Downtown Everett college dormitory approved
EVERETT - A proposed college dormitory downtown won hesitant approval from the City Council last week after neighbors and an affected business criticized the plan.
Opponents say the five-story student dormitory building at the corner of California Street and Oakes Avenue would create a parking nightmare, and the owner of The Austin restaurant and bar next door said the dorm’s construction zone would kill his business.
The approximately 100-unit college dorm would benefit Trinity Lutheran College. The college’s development partner, Footprint Inc., intends to break open the dorm by fall 2015.
The site is currently a 33-space parking lot where a large number of The Austin’s clients park.
The Austin’s owner Chuck Delacerda said he just began turning a profit in October 2013. It appears his business can’t come to terms with Footprint.
His lawyer, Mitch Cogdill, threatened that approving the project would impair the lease The Austin has with its landlord over the parking lot next to the business.
In a portion of The Austin’s lease provided to the Tribune, it appears they are pointing to a section that basically says The Austin would share the parking lot with “landlord and other existing and future tenants of the building” on a first-come, first-serve basis.
The parking lot and the building at 2820 Colby were both owned by the Lions Club of Everett until the club sold both pieces of land to investors who are affiliated with Footprint.
In downtown, parking is scarce. City Council members acknowledged the parking issue in deciding whether or not to approve the project last week.
The dorm proposal has covenants requiring students’ cars stay off the street. The covenant would require all students living in the dorm to park at Trinity’s 358-stall parking garage two blocks away.
Trinity president John Reed said the dorm students’ cars would be monitored and said his students would follow parking protocols.
Opponents say that rationale defies common sense.
The students will park where they want, said Doug Lee, a former traffic cop from Marysville. He came representing Gospel of Light Church, which is a small church in the area.
“We have no issues with Trinity Lutheran College, but the concern is they are 18 to 21 year old people and they will park nearby,” Lee said. “If it’s cold and rainy, they’re going to utilize on-street parking when we need it most.”
Three churches near the project site, including the new Mars Hill megachurch, are cooperatively using the parking available nearby, Lee said.
Because there are no parking time limits on the weekends, though, Lee sees cars left parked in the area for the entire weekend.
Resident Ryan Lindley lives nearby and has similar concerns on parking.
“There’s really no way to force students to park where you want them to park,” Lindley said. “It doesn’t seem good at all for the neighborhood.”
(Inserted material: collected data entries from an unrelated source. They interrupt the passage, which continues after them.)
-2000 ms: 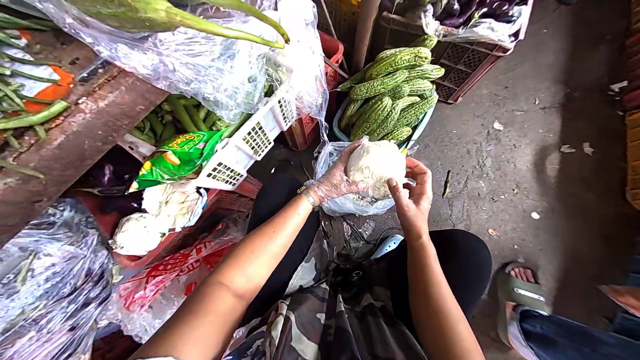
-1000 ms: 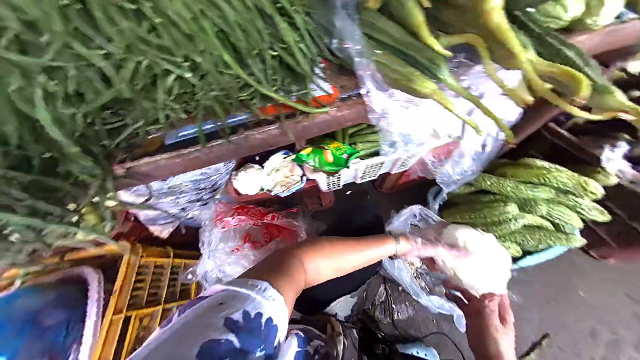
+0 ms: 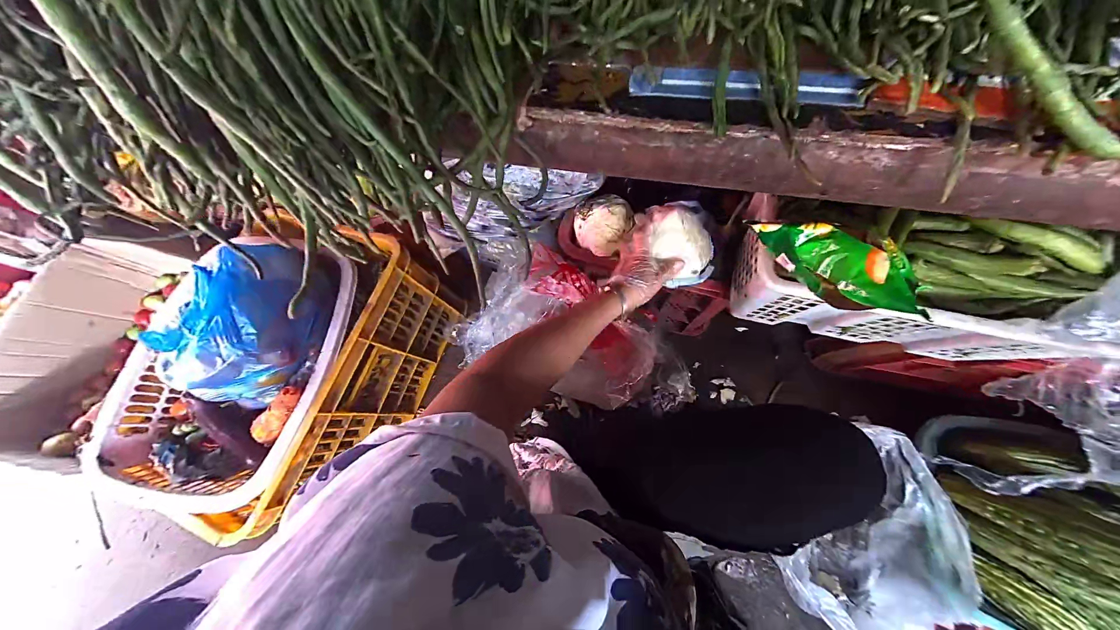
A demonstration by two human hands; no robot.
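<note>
My left hand (image 3: 643, 267), in a clear plastic glove with a bracelet at the wrist, reaches under the wooden shelf and grips a white cauliflower head (image 3: 681, 241). A second pale cauliflower (image 3: 604, 225) lies just left of it, in or over a red crate (image 3: 691, 306). Clear and red plastic bags (image 3: 560, 297) bunch below the hand. My right hand is outside the view.
Long green beans (image 3: 350, 96) hang over the shelf's wooden edge (image 3: 787, 162). On the right, a white basket (image 3: 857, 324) holds green vegetables and a green packet (image 3: 840, 262). Yellow crate (image 3: 385, 332) and white basket with blue bag (image 3: 236, 315) stand left. Bitter gourds (image 3: 1032, 542) lie lower right.
The view has swung left. Both hands were together at a cauliflower over a plastic bag; now my left hand is on a cauliflower by the red crate, and my right hand has left the view.
</note>
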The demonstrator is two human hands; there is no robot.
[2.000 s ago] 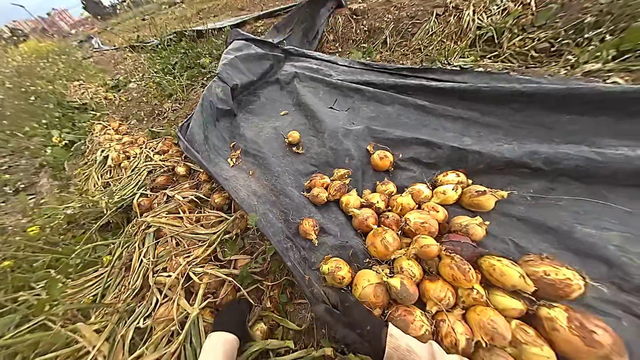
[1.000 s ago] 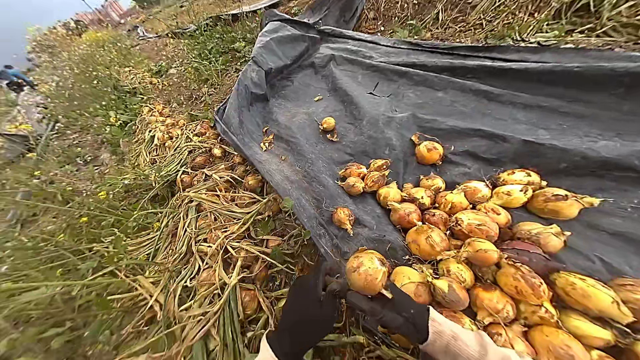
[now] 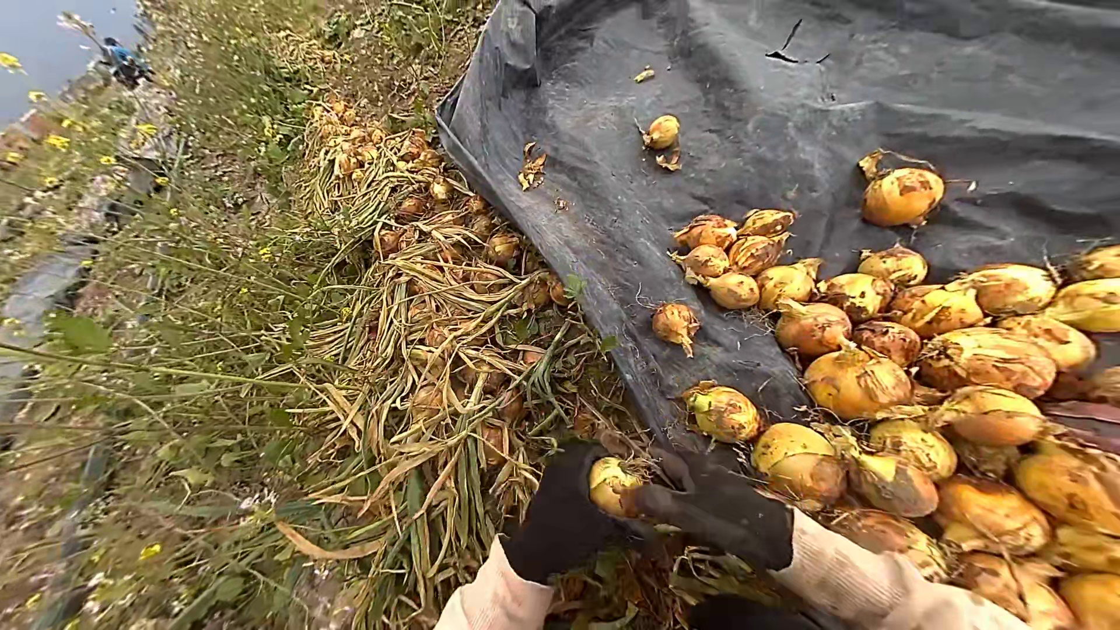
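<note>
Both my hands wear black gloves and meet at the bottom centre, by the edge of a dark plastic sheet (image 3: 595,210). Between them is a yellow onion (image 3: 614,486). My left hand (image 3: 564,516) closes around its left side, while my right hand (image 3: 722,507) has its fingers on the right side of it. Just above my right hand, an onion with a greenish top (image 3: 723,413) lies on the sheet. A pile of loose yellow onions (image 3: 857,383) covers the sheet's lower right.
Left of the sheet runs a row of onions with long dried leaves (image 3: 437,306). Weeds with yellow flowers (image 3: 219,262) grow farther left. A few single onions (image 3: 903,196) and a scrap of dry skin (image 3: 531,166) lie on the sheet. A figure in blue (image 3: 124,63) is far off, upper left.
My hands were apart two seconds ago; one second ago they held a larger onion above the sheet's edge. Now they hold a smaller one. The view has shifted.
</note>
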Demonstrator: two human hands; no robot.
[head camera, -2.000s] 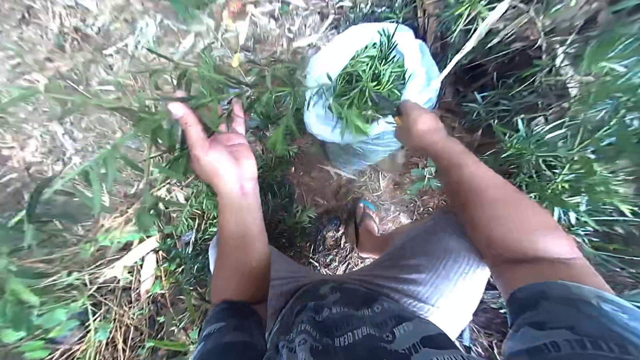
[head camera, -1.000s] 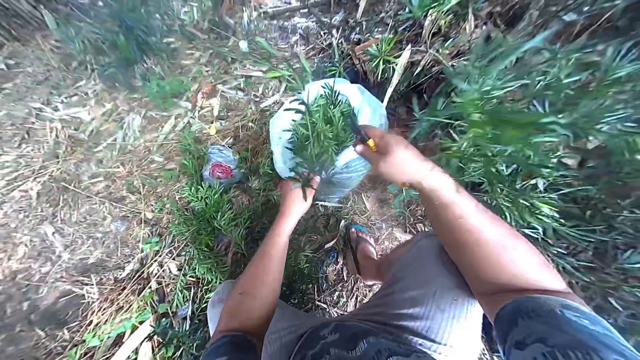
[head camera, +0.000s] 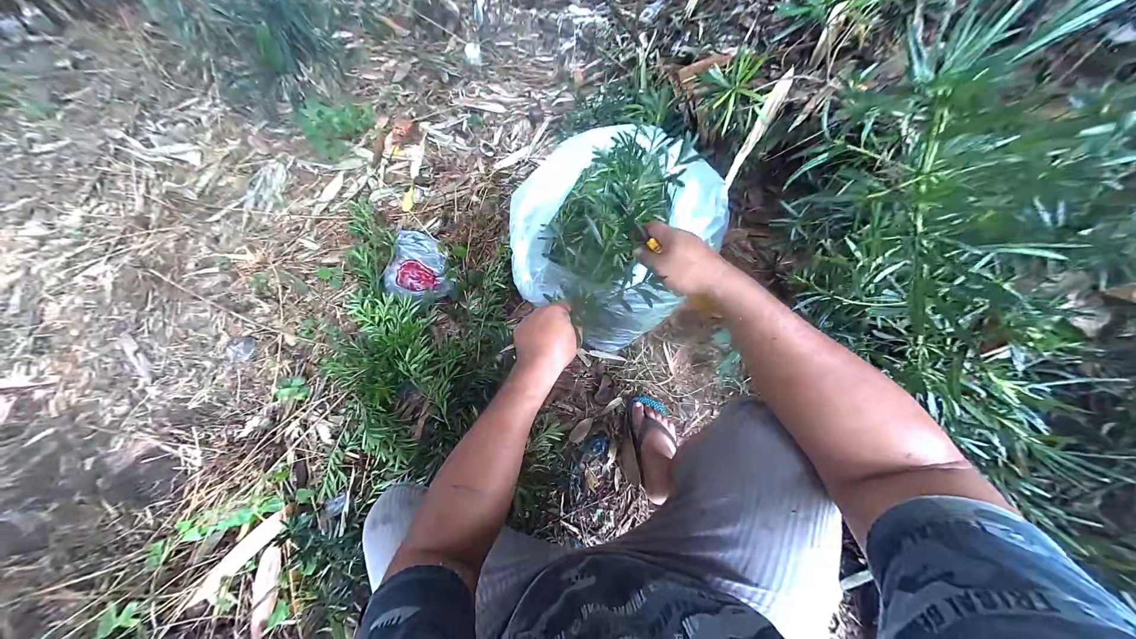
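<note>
A whitish plastic bag (head camera: 537, 209) stands upright with its mouth wide, and cut green leafy sprigs (head camera: 612, 191) fill the middle of it. At the bag's near rim, my left hand (head camera: 546, 337) is closed in a fist; it seems to grip the rim or stems there, too blurred to tell which. My right hand (head camera: 682, 259) is over the bag's right side, fingers curled around a small tool with a yellow part (head camera: 654, 244). The tool's blades are hidden among the leaves, so its kind is unclear.
Left of the bag lies a clear plastic bag with something red (head camera: 417, 275), beside leafy green plants (head camera: 390, 342). Tall narrow-leaved bushes (head camera: 923, 231) crowd the right side. Dry leaves and stalks (head camera: 204, 222) cover the ground. My sandalled foot (head camera: 655, 448) is just below the bag.
My left hand, spread out left of the bag among foliage two seconds ago, has come to the bag's near rim and closed. My right hand stays at the bag's right side with the tool.
</note>
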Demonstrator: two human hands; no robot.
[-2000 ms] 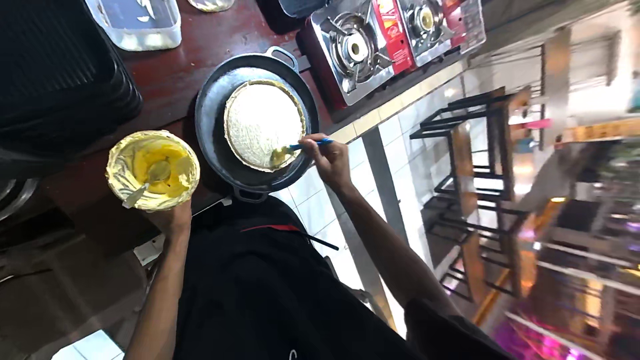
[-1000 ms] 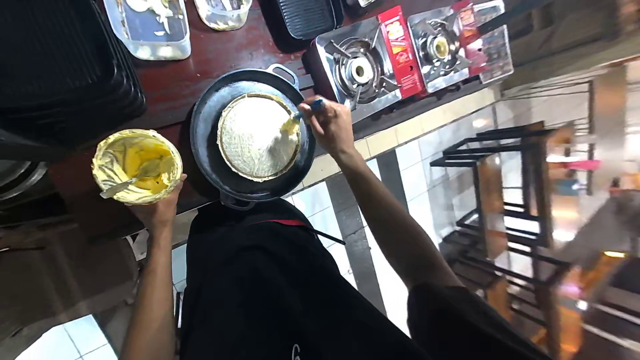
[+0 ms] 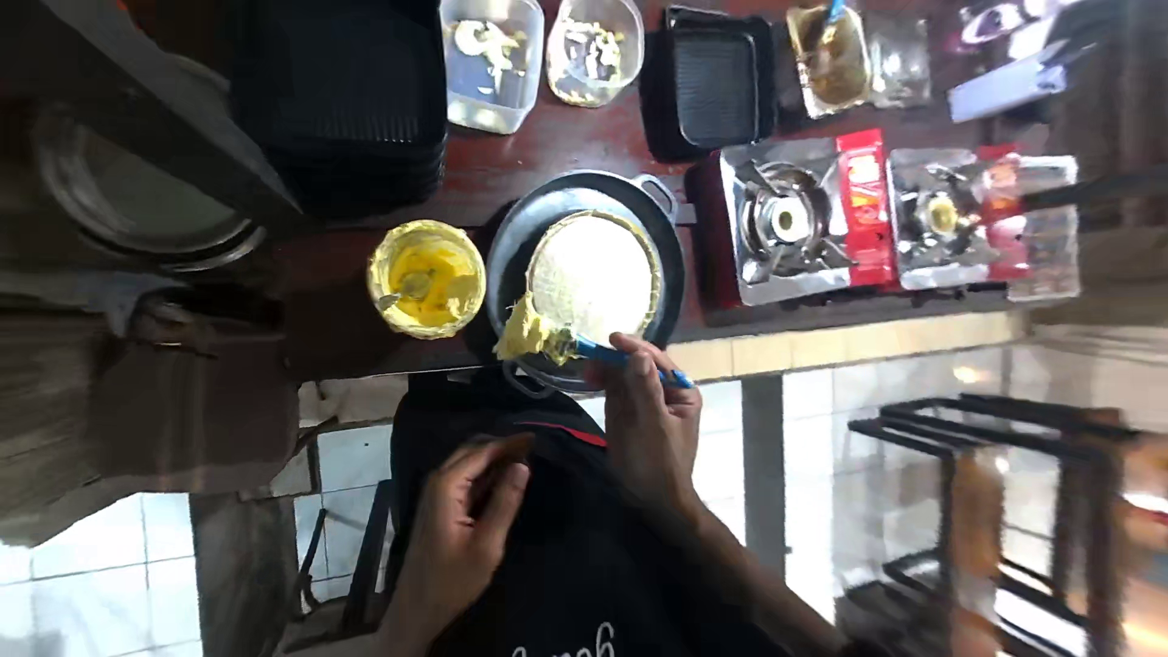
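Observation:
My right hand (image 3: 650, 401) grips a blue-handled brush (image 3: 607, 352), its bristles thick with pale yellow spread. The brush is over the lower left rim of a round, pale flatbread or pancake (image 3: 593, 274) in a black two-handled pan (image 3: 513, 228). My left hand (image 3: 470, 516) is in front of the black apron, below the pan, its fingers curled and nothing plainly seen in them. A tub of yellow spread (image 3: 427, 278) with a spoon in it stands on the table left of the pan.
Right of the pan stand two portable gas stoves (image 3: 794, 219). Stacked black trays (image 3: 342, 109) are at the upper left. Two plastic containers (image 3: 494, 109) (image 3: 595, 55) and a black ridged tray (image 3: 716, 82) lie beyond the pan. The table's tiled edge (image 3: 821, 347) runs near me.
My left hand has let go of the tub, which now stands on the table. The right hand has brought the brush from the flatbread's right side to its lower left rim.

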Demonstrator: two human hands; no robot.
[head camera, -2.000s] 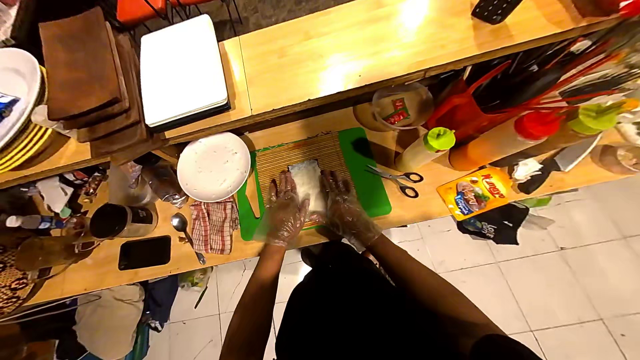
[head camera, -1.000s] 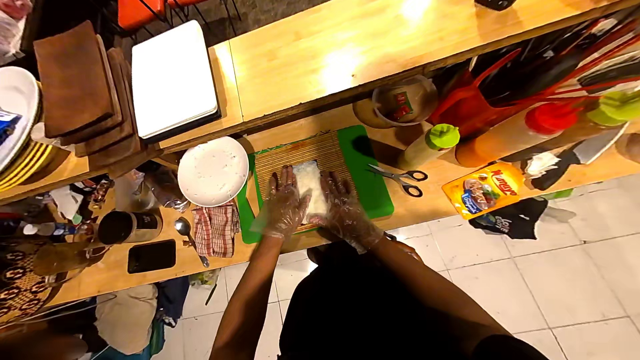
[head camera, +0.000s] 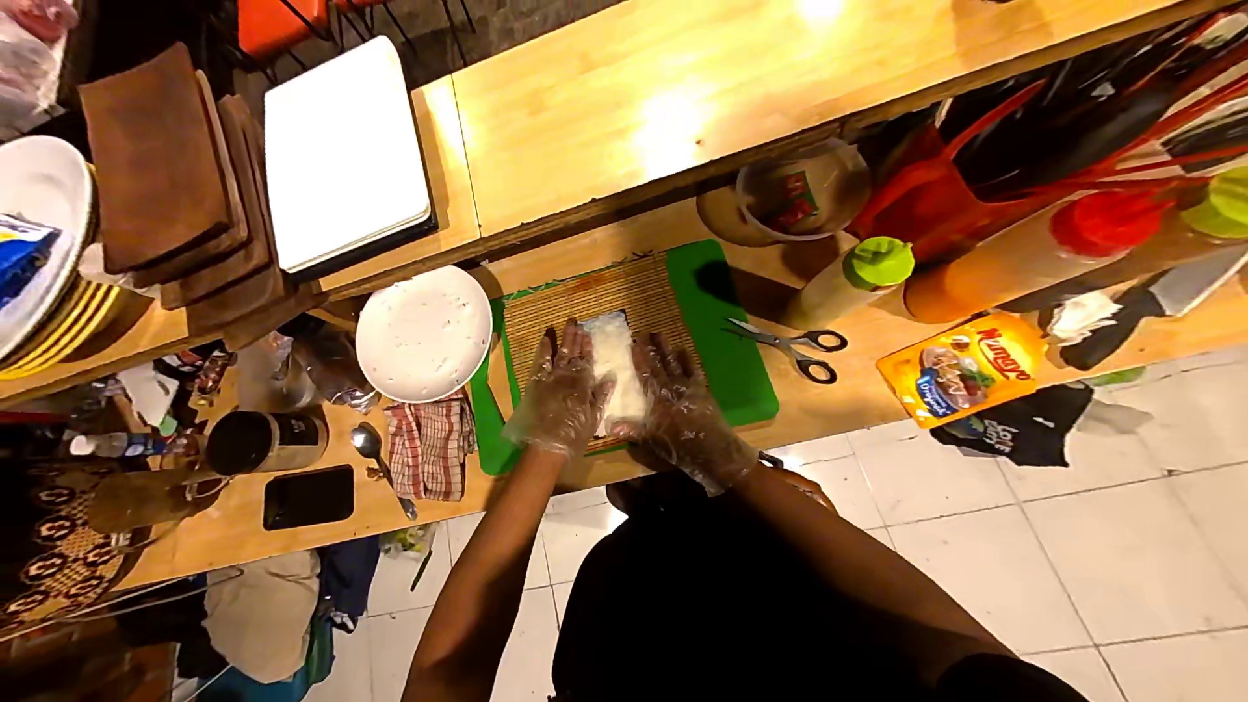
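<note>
A strip of white rice (head camera: 612, 366) lies lengthwise on a bamboo rolling mat (head camera: 639, 292), with a little dark sheet visible at its top edge. The mat rests on a green cutting board (head camera: 726, 361). My left hand (head camera: 564, 395), in a clear plastic glove, lies along the rice's left side with fingers pointing away from me. Along the right side lies my right hand (head camera: 682, 409), gloved the same way. Both touch the rice's edges; the palms and undersides are hidden. Left of the board are a white plate (head camera: 424, 334) with rice bits and a checked cloth (head camera: 429, 448).
Scissors (head camera: 795, 346) lie right of the board, near a squeeze bottle with a green cap (head camera: 858, 278) and a mayonnaise pouch (head camera: 960, 369). At left are a spoon (head camera: 375, 458), a black phone (head camera: 309, 497) and a dark-lidded jar (head camera: 263, 442). A raised shelf (head camera: 585, 117) runs behind.
Both gloved hands stay beside the rice strip, with only small shifts of the fingers. The rice, the mat and the board look unchanged.
</note>
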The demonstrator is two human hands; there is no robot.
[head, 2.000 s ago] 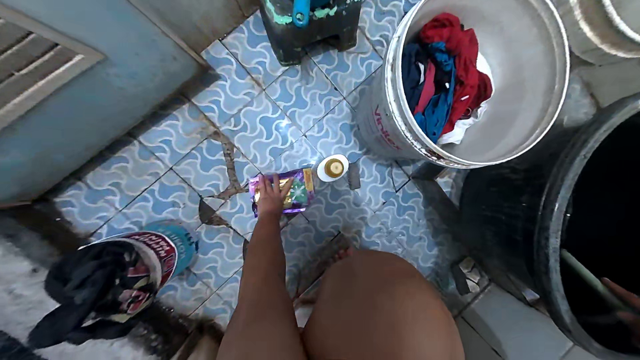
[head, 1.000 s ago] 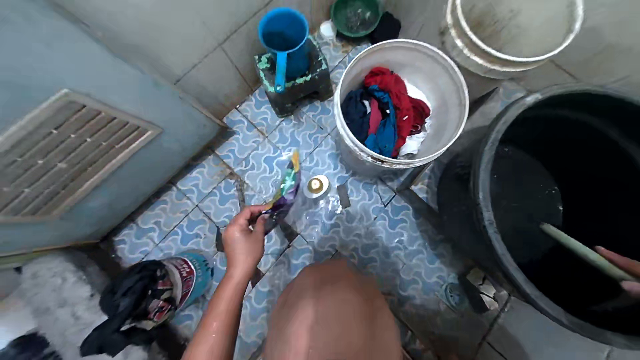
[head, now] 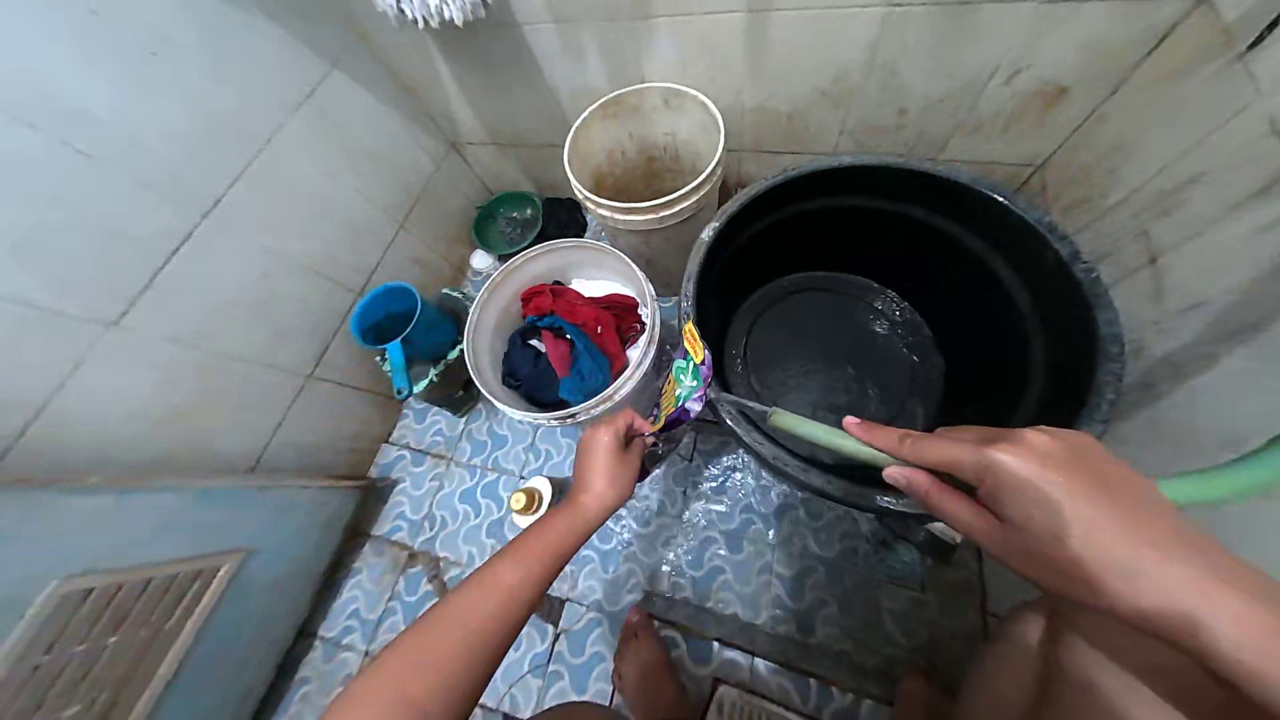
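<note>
My left hand (head: 608,462) grips the lower end of a purple sachet (head: 683,388) with green and yellow print, held up between the pail of clothes and the black tub. Between the thumb and fingers of my right hand (head: 985,500) is a pale green hose (head: 825,436). Water runs from its end near the front left rim of the large black tub (head: 1085,260) and splashes onto the floor. Red, blue and white clothes (head: 575,340) lie in a white pail (head: 487,385). A bottle with a gold cap (head: 524,502) stands on the tiles, left of my left hand.
Behind the clothes pail stands a stained white bucket (head: 645,150). A blue dipper (head: 400,325) rests on a dark stand at the left. Farther back are a green bowl (head: 508,222) and a dark cloth (head: 562,218). A blue door with a vent (head: 120,630) is at lower left.
My left hand has lifted the sachet from the floor and moved it right, near the tub. My right hand has brought the hose end to the tub's rim. The view has swung right.
</note>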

The council voted 4-1 to approve the project, with Councilman Ron Gipson dissenting.
“I support this project, but I can’t support legislation that’s going to have an impact on the businesses down there,” Gipson said.
The Everett Fire Department has dedicated spaces on the southeast corner of California and Oakes. The council may consider taking away some of those dedicated spaces.
Everett Community College supports Trinity’s projects, EvCC vice president Pat Sisneros told the council last week.
Footprint operates fully furnished “micro-housing” apartment buildings in many Seattle neighborhoods and has similar developments in Oregon and California.
Footprint is using Everett as its pilot project, but is working on similar urban dormitories for five other colleges, Footprint CEO Cathy Reines said.